Chemical biology is a diverse and evolving field involving chemical approaches to studying and manipulating biological systems. In this course, students will develop an understanding of chemical reactions used in the synthesis and biosynthesis of small molecules and macromolecules, and of the chemical principles that underlie enzyme function and receptor pharmacology. These topics are at the core of modern molecular pharmacology and are essential to understanding how drugs are currently developed in the pharmaceutical industry. At the end of the course students give an oral presentation on a current topic of their choosing in chemical biology.

The goal of the Signal Transduction Module is to provide students with an understanding of the basic recurring themes in cell signaling mechanisms and to familiarize the students with a majority of the key signal transduction pathways. The course comprises approximately 30 lectures, each 1.5 hours in length. An emphasis is placed on: 1) the use of pharmacologic and chemical tools to study problems in signal transduction; and 2) structural insights into signaling mechanisms based on x-ray, NMR and computational approaches. By the end of the course students feel comfortable reading and comprehending journal articles related to the latest findings in signal transduction.

The Systems Pharmacology Module occupies the third quarter of the year-long Introduction to Pharmacological Principles. The 9 week course is arranged into three modules: 5 sessions in the first module cover general pharmacological principles, 9 sessions in the second module focus on nervous and circulatory systems, and 10 sessions in the third and final module cover host defense and renal and endocrine systems. An understanding of systems pharmacology is necessary and valuable for all Pharmacology graduate students.
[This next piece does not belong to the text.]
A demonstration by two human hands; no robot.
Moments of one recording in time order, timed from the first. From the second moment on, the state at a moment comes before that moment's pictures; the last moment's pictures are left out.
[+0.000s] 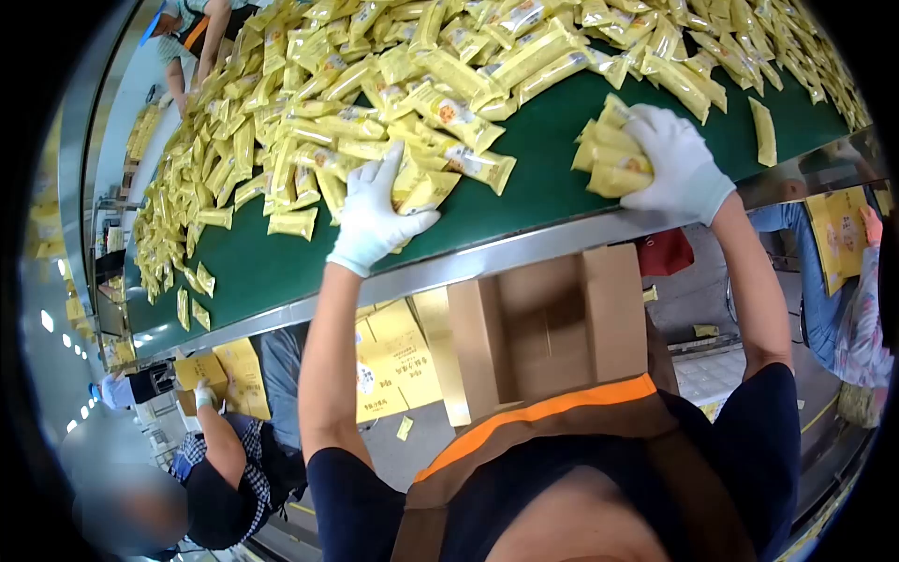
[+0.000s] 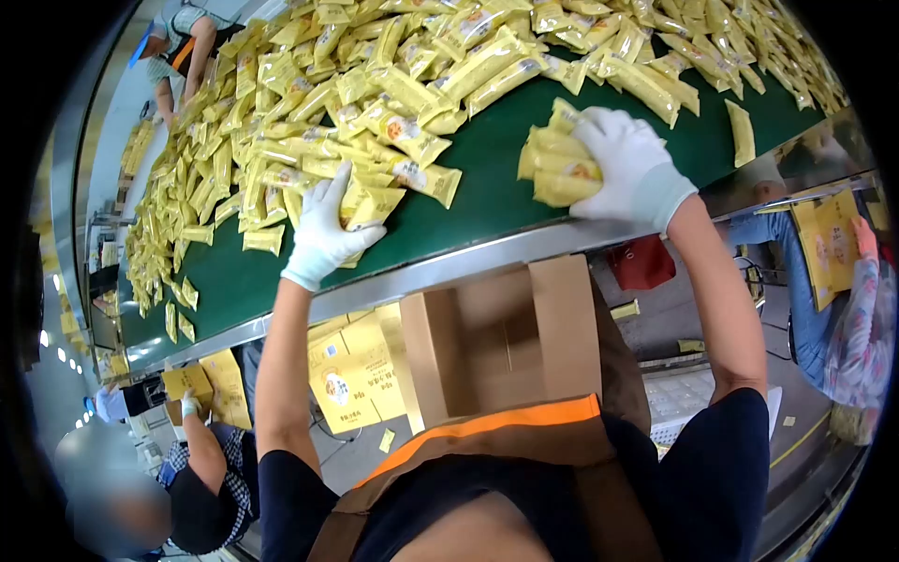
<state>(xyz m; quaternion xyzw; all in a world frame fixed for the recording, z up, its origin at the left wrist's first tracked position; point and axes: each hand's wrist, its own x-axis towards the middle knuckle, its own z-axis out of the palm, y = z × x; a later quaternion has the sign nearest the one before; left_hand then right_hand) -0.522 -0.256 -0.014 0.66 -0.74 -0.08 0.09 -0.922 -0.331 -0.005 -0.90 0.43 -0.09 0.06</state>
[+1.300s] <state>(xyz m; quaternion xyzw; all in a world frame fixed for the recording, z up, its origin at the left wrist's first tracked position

This course focuses on the principles and applications of modern cancer therapeutic approaches. Lecture topics range from traditional cytotoxic and anti-mitotic agents, to natural products and their chemistry, to biology and immunologic therapies, to rationally designed targeted small molecule inhibitors. Basic principles underlying mechanisms of cancer cell death, angiogenesis, and radiobiology and imaging are also covered. Cancer stems cells and therapeutic approaches focused on cancer stem cells are also discussed.
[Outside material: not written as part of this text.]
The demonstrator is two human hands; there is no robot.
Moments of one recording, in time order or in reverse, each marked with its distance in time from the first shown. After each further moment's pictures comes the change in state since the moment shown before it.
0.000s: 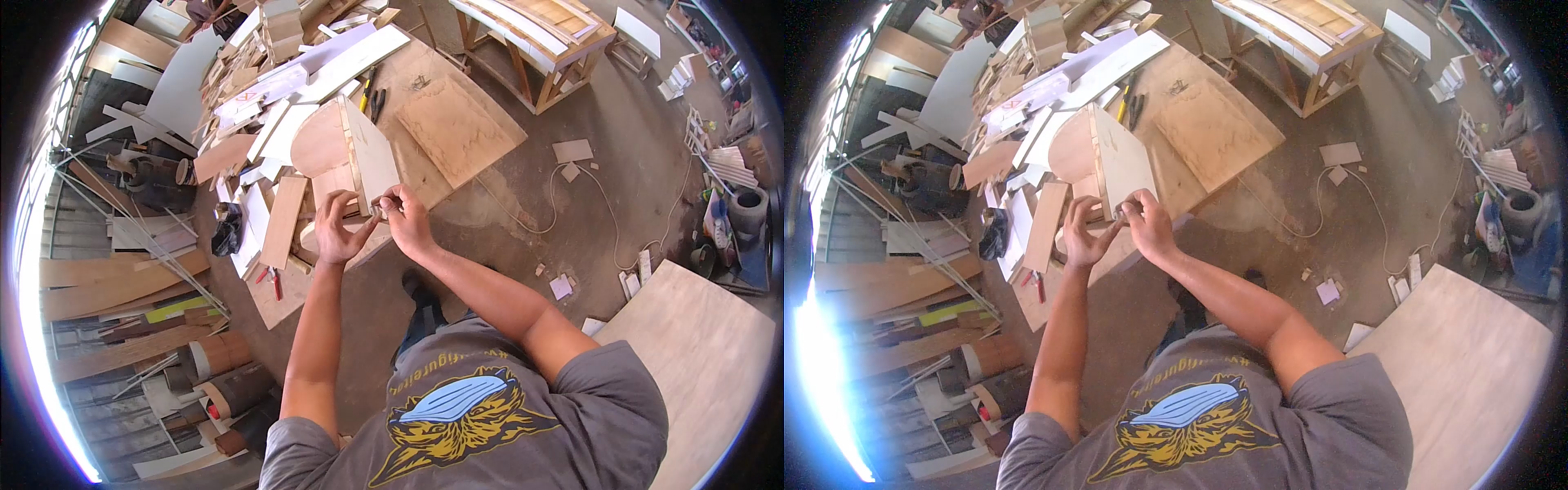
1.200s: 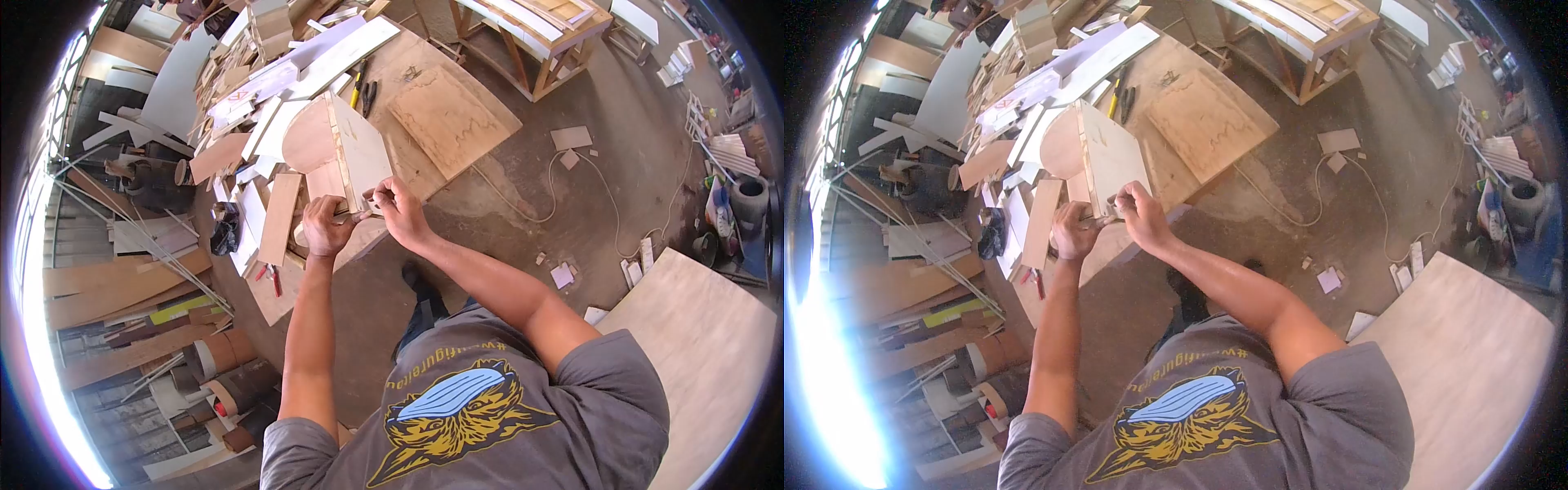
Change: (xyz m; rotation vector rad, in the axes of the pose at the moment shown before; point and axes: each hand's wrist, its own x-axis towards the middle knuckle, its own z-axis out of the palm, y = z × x) left_hand -0.003 -0.022 0.003 0.221 -0.096 0.056; right_hand 0.005 0.002 -0.015 -0.016 -0.077 -0.076
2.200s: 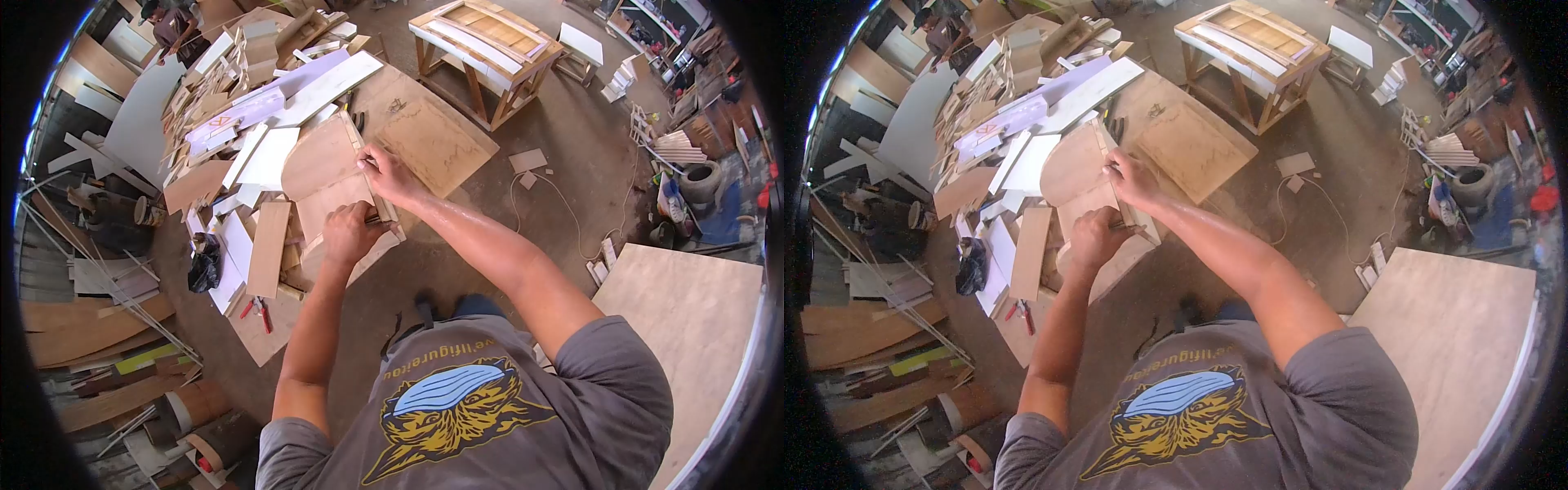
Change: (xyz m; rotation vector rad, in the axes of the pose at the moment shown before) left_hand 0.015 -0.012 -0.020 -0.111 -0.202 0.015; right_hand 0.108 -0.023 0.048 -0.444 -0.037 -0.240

The RCR course is open to all members of the Tri-Institutional (Tri-I) and WCMC Clinical and Translational Science Center (CTSC) communities. Successful completion of the course is required for all trainees, fellows, participants, and scholars receiving support through NIH or NSF Institutional Research Training Grants, Individual Fellowship Awards, Career Development Awards (Institutional and Individual), Research Education Grants, Dissertation Research Grants, or other grant programs with a training component that requires instruction in responsible conduct of research as noted in the Funding Opportunity Announcement. The responsible conduct of research is the practice of scientific investigation with integrity. Training in this area is an essential component of research training; awareness and application of established professional norms and ethical principles is required in the performance of all activities related to scientific research. Weill Cornell Medical College is committed to fostering an environment that promotes the practice of scientific investigation with integrity. This course is intended to help fulfill that commitment.